Provides relative to the intentional exposure to HIV (OR NO IMPACT See Note)
Provides relative to the intentional exposure to HIV (OR NO IMPACT See Note)
House Bill 808 amends Louisiana Revised Statutes 14:43.5 and 15:541 to restructure the crime of intentional exposure to HIV. The bill renames the offense from intentional exposure to HIV to intentional transmission of HIV and requires proof that the offender acted with specific intent to transmit the virus to another person without knowing and lawful consent. The offense is now triggered only when the offender knew he was HIV-positive at the time of transmission and the contact posed a substantial likelihood of transmission, which the statute defines as conduct involving contact with blood, semen, or vaginal fluid that carries a significant probability of transmission according to current medical and scientific evidence, excluding conduct posing negligible or theoretical risk. The statute specifies four categories of prohibited conduct: transmission through sexual contact, sharing of hypodermic needles or syringes, any other means posing substantial likelihood of transmission, and transmission to first responders acting in official capacity if the offender has reasonable grounds to believe the victim is a first responder.

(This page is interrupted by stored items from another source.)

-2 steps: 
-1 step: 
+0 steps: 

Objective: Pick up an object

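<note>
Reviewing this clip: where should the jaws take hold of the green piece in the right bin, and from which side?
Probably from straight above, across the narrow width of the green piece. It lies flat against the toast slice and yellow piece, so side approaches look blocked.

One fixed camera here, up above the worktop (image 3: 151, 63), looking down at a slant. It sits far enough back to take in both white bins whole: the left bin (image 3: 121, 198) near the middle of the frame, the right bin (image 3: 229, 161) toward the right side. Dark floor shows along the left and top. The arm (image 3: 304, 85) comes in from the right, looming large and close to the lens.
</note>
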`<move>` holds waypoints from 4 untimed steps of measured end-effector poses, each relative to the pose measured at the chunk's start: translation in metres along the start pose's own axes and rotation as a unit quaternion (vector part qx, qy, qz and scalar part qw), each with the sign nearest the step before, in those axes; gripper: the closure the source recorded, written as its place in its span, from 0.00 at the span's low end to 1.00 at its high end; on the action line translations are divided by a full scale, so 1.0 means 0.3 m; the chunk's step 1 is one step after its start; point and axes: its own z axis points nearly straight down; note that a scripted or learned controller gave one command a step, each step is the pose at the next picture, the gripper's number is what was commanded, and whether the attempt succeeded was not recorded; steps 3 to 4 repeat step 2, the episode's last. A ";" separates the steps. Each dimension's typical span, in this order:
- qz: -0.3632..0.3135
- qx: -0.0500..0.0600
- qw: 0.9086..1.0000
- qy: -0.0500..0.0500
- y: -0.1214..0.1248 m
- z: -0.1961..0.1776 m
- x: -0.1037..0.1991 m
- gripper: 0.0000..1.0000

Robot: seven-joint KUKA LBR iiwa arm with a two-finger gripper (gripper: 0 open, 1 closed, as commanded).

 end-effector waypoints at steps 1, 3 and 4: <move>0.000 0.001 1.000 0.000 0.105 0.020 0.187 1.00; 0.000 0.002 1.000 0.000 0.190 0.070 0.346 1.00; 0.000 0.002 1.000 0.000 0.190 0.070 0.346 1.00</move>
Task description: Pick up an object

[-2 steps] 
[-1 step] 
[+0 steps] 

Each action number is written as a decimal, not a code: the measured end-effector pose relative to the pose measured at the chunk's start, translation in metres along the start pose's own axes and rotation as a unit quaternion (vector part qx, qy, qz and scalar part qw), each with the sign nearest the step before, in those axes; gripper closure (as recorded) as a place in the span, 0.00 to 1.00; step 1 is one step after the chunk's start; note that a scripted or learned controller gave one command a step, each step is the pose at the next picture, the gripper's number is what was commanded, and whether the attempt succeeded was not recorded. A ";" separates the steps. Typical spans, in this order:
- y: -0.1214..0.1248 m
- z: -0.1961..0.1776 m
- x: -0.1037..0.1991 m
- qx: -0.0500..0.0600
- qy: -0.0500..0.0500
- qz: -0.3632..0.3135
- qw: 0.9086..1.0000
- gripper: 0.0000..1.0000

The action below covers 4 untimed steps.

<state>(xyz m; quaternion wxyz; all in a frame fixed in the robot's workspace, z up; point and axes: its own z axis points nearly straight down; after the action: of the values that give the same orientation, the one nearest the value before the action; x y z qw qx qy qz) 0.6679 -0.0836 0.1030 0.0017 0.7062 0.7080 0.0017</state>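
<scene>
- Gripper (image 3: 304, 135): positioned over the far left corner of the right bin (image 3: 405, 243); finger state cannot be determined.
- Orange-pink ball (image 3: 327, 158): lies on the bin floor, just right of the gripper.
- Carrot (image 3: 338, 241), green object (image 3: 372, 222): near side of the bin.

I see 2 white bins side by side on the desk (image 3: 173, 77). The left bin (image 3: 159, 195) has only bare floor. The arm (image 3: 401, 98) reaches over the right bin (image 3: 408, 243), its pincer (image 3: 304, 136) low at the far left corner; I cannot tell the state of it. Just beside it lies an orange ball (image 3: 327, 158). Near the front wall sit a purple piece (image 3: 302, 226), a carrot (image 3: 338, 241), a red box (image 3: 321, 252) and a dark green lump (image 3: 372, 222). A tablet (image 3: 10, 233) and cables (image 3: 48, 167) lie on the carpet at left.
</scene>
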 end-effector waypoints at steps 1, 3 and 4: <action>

The bill expands penalties and affects how prosecutors charge and defend HIV transmission cases. Violations of the first three categories of conduct result in fines up to five thousand dollars and imprisonment up to ten years, while transmission to first responders carries fines up to six thousand dollars and imprisonment up to eleven years. The law provides four affirmative defenses to be proven by preponderance of evidence: that the victim knew the defendant's status and consented with that knowledge, that transfer occurred after physician advice of non-infectiousness with disclosure, that the defendant either disclosed status and took physician-recommended precautions or was a healthcare provider following accepted procedures, and that the defendant maintained a viral load consistent with prevailing medical standards that effectively eliminated transmission risk through sexual contact. The provision that nothing shall criminalize conduct posing no medically recognized risk protects individuals from prosecution where medical science establishes no realistic transmission threat.
The bill operates within Louisiana's criminal law framework governing communicable disease transmission and modifies the sex offense registry requirements under Chapter 15 of the Louisiana Revised Statutes. Previously, all HIV transmission convictions fell under the intentional exposure statute; under this amendment, intentional transmission of HIV constitutes a sex offense only when the offense involves sexual contact as specified in R.S. 14:43.5(A)(1), narrowing sex offender registration to transmission cases involving sexual contact rather than needle-sharing or other transmission methods. This approach reflects evolving medical understanding of HIV transmission and aligns Louisiana law with scientific consensus by incorporating references to current and generally accepted medical standards, allowing these standards to evolve without requiring statutory amendment. The affirmative defense based on viral load maintenance represents Louisiana's recognition of treatment-as-prevention science, permitting defendants to demonstrate through medical evidence that they posed no realistic transmission risk.